**Work to be completed**:
Go over the listing below line by line and tally those containing "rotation". Give only the tally.

**Supplied records**:
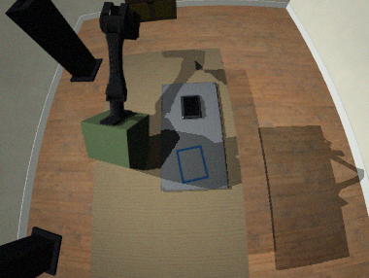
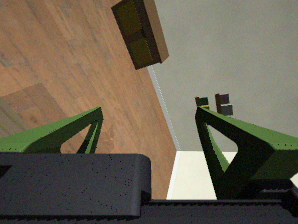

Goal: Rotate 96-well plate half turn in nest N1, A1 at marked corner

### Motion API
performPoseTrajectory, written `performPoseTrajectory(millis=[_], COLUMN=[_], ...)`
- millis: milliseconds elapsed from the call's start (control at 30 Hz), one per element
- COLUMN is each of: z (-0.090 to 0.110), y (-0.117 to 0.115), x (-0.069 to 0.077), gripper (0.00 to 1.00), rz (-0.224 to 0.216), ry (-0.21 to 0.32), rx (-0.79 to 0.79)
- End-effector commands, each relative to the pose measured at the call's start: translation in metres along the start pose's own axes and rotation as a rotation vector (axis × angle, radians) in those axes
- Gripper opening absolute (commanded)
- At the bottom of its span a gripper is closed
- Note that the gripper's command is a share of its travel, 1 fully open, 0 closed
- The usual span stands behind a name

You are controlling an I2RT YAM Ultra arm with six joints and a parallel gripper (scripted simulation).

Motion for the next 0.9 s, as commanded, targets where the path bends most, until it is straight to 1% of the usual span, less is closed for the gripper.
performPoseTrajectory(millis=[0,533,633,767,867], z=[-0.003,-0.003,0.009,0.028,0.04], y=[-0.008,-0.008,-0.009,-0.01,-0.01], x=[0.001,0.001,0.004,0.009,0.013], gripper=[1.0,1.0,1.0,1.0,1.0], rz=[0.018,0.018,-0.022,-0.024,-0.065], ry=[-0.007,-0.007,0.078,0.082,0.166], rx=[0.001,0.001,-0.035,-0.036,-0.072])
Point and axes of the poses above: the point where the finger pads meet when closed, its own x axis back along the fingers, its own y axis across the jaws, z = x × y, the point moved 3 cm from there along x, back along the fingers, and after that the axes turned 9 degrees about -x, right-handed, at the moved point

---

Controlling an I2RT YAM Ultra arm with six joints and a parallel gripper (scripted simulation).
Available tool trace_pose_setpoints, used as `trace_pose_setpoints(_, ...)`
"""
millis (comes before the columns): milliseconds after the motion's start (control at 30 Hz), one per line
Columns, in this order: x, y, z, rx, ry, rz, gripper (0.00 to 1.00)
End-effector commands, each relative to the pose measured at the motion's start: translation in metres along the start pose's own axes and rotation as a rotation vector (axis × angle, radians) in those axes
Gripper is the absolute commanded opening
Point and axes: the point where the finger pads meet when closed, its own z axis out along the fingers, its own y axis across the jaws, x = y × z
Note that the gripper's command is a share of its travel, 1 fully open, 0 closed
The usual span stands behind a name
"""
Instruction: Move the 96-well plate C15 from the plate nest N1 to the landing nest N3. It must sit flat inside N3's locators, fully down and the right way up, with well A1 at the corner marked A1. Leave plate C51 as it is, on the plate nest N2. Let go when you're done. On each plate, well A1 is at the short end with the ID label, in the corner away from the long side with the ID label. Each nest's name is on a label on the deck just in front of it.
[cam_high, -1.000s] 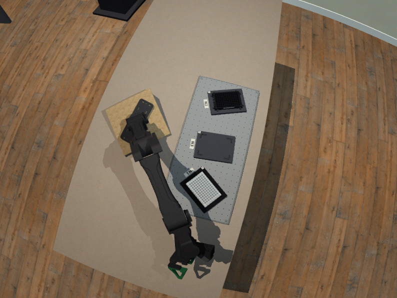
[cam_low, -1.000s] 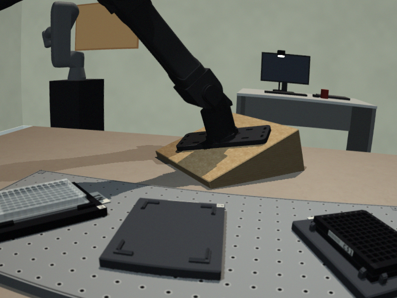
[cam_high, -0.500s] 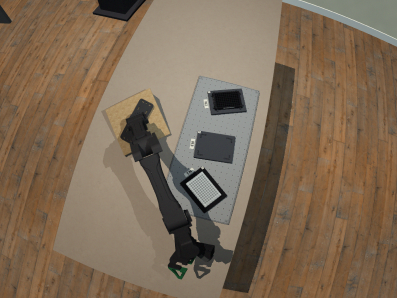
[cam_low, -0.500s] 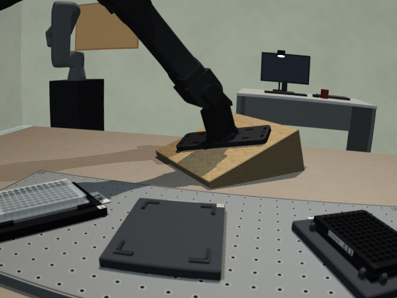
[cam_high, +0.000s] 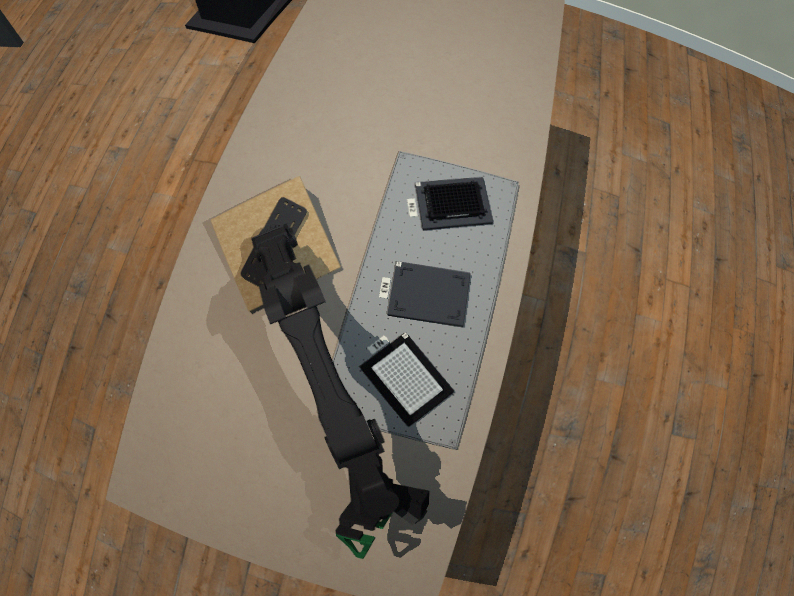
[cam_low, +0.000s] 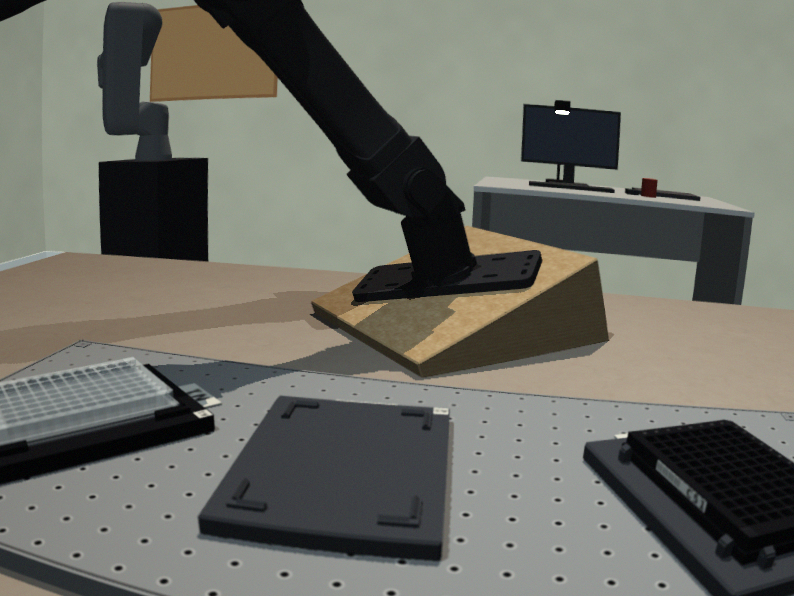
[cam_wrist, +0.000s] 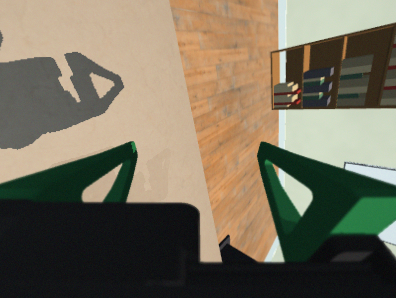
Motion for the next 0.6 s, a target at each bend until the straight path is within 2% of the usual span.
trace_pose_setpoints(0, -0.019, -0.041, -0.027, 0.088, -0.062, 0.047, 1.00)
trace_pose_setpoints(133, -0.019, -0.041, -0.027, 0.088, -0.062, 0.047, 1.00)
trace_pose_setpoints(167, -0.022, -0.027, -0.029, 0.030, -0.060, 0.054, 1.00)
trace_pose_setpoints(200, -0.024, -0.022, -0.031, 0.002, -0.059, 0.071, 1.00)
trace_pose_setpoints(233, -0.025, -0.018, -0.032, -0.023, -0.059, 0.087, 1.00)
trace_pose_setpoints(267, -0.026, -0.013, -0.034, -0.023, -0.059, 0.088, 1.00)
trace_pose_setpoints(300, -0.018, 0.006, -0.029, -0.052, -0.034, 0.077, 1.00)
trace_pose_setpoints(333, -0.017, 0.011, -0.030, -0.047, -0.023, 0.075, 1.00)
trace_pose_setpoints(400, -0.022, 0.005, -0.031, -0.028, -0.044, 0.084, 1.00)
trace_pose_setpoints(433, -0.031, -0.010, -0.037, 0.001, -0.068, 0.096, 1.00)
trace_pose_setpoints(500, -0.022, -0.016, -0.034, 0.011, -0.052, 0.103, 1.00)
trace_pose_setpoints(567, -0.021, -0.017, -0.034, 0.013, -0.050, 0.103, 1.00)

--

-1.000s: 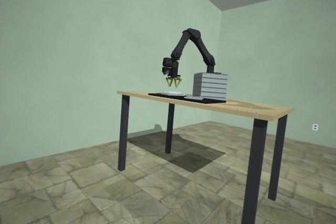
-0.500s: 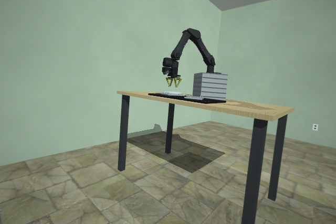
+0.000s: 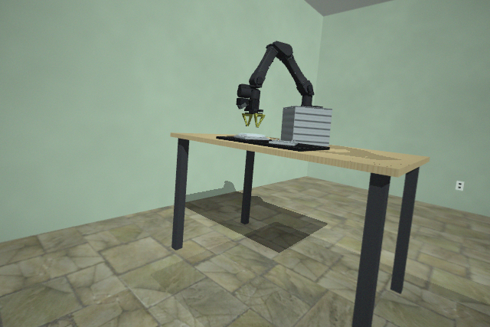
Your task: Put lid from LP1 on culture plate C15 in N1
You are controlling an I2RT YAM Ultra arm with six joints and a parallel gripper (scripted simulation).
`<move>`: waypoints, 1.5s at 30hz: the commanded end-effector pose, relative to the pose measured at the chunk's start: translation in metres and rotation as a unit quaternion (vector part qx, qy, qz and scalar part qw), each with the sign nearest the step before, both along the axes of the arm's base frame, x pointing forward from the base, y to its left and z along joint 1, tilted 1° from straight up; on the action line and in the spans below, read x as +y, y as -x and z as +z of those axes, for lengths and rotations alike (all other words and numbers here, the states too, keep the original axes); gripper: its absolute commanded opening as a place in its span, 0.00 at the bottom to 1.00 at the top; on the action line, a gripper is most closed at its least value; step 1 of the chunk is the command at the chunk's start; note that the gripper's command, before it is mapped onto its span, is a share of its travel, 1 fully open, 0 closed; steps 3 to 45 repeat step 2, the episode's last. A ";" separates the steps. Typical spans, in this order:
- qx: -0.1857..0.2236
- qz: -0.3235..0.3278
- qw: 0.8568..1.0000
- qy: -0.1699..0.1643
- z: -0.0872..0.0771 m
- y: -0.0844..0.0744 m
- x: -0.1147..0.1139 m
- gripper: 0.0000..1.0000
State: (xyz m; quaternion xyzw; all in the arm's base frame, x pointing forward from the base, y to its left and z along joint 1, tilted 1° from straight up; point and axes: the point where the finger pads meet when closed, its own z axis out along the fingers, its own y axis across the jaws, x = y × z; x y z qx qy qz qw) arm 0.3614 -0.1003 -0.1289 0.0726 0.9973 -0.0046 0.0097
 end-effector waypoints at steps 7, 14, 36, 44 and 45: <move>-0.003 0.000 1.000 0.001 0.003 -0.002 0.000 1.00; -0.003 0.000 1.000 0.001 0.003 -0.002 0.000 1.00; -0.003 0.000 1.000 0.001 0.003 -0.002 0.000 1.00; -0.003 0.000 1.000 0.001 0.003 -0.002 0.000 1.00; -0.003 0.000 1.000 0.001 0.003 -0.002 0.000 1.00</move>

**Exercise response**:
3